Data items:

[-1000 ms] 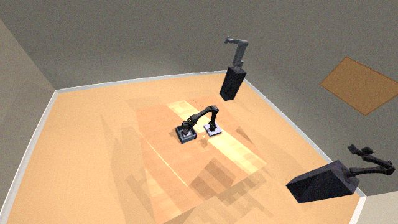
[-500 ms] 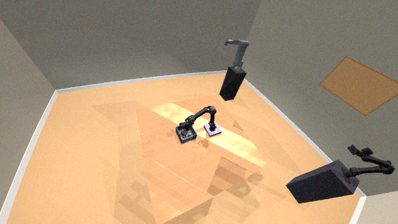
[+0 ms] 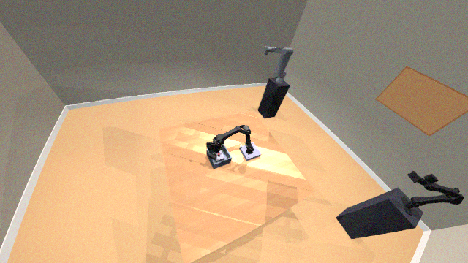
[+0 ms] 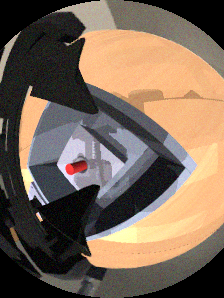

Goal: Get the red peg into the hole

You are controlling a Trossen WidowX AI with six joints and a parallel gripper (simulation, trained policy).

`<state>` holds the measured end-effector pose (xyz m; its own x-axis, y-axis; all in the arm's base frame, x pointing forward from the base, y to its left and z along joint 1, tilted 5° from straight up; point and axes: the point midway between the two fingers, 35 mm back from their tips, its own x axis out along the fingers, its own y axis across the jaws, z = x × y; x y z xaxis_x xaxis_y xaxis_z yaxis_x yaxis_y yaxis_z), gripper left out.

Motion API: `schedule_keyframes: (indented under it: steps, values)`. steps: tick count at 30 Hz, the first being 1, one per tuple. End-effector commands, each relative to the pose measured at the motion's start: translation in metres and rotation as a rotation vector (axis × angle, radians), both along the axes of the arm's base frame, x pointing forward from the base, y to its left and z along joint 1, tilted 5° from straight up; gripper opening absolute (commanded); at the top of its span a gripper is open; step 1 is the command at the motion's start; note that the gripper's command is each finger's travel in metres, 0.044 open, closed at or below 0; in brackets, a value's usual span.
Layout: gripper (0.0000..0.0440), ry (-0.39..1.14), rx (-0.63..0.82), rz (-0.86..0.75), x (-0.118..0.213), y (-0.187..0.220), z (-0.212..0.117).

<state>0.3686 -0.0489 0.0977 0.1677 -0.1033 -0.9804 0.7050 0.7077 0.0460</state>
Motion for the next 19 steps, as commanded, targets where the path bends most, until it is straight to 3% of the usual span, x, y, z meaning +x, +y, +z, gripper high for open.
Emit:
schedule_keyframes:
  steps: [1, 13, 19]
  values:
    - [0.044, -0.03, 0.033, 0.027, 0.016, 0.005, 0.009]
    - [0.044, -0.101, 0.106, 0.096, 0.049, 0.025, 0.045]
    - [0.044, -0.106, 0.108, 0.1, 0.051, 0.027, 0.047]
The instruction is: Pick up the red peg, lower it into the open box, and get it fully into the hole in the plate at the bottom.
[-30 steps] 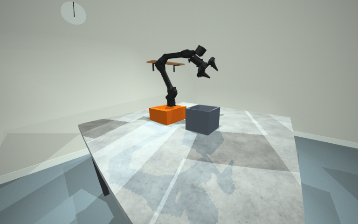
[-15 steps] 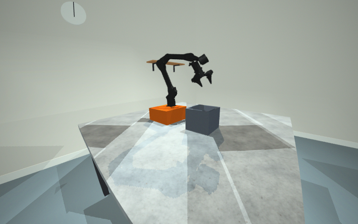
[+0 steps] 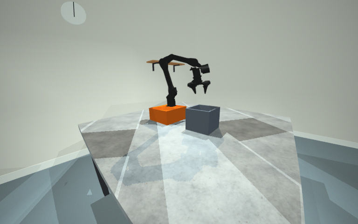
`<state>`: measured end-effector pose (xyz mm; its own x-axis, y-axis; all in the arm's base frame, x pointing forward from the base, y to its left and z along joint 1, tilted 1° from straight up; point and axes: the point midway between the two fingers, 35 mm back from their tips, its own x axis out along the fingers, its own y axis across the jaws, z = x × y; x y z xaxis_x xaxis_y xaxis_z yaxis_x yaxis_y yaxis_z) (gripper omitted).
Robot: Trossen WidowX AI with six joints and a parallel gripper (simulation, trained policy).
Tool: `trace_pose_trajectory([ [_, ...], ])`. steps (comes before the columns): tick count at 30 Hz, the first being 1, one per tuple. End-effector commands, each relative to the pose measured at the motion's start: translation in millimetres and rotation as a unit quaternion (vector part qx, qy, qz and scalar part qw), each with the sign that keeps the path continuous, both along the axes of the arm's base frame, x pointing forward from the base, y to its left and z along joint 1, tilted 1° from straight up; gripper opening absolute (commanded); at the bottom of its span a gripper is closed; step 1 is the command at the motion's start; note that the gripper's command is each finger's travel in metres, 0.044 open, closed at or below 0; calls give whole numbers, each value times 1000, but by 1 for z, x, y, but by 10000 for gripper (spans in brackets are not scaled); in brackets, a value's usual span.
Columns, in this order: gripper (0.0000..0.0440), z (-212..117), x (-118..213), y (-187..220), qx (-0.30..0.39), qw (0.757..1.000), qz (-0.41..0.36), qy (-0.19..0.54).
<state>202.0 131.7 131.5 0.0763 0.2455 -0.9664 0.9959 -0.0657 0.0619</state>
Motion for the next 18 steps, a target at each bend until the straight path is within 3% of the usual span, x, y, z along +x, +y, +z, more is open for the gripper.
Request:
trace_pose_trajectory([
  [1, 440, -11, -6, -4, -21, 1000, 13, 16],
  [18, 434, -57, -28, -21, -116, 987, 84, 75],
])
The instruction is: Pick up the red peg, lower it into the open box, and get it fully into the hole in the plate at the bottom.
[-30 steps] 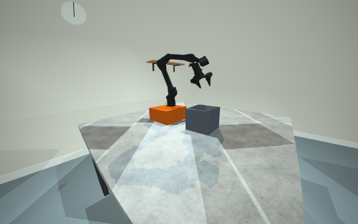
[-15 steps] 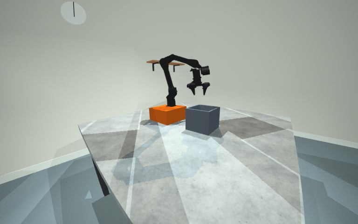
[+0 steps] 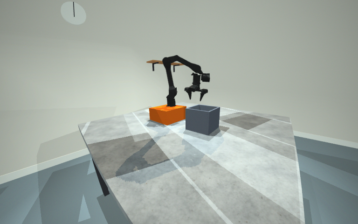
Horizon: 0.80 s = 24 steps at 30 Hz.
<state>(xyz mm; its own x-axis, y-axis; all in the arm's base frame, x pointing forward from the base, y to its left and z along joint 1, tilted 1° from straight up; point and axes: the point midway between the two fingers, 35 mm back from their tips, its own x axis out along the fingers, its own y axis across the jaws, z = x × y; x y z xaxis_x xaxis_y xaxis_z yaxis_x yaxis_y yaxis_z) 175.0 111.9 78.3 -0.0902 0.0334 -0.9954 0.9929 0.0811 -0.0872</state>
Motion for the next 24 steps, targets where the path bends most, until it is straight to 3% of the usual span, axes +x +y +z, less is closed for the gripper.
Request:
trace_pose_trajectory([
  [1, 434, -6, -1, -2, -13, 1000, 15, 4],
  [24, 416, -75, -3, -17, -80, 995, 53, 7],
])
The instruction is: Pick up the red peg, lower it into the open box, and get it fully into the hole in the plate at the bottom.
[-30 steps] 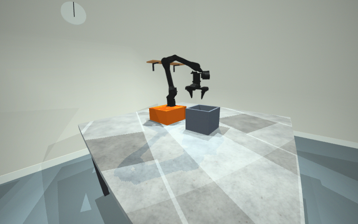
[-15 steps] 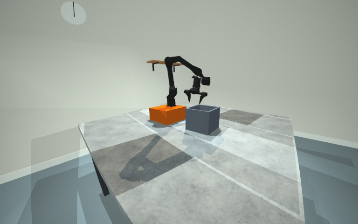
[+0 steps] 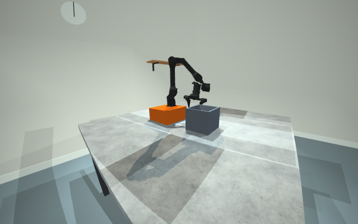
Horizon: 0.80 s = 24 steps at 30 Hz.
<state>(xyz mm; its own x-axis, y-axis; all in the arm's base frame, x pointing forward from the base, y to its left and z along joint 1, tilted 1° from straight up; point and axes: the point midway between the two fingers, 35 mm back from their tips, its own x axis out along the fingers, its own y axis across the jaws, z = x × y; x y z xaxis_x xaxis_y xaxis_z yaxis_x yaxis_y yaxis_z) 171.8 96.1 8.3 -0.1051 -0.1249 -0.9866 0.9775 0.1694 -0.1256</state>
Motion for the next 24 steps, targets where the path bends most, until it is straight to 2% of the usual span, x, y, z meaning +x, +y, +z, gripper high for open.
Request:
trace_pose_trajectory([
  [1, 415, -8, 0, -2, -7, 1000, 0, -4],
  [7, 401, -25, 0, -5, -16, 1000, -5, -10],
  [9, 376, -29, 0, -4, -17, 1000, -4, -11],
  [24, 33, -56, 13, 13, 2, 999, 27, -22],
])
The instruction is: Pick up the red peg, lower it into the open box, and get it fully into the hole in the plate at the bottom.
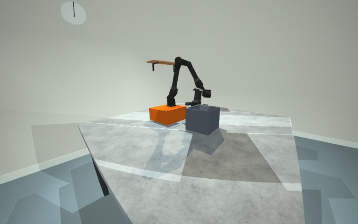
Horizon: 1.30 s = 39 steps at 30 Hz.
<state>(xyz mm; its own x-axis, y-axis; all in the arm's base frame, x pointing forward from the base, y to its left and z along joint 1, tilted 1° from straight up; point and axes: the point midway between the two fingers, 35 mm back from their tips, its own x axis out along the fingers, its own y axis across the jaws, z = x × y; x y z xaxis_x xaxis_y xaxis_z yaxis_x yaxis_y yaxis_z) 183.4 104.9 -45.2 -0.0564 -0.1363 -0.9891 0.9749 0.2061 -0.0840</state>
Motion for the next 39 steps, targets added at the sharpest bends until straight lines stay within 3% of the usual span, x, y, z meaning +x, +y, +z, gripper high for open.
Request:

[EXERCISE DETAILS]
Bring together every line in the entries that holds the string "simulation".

[RESULT OF THE EXERCISE]
You are controlling a Trossen WidowX AI with six joints and a parallel gripper (simulation, trained policy).
Robot: Trossen WidowX AI with six joints and a parallel gripper (simulation, trained policy).

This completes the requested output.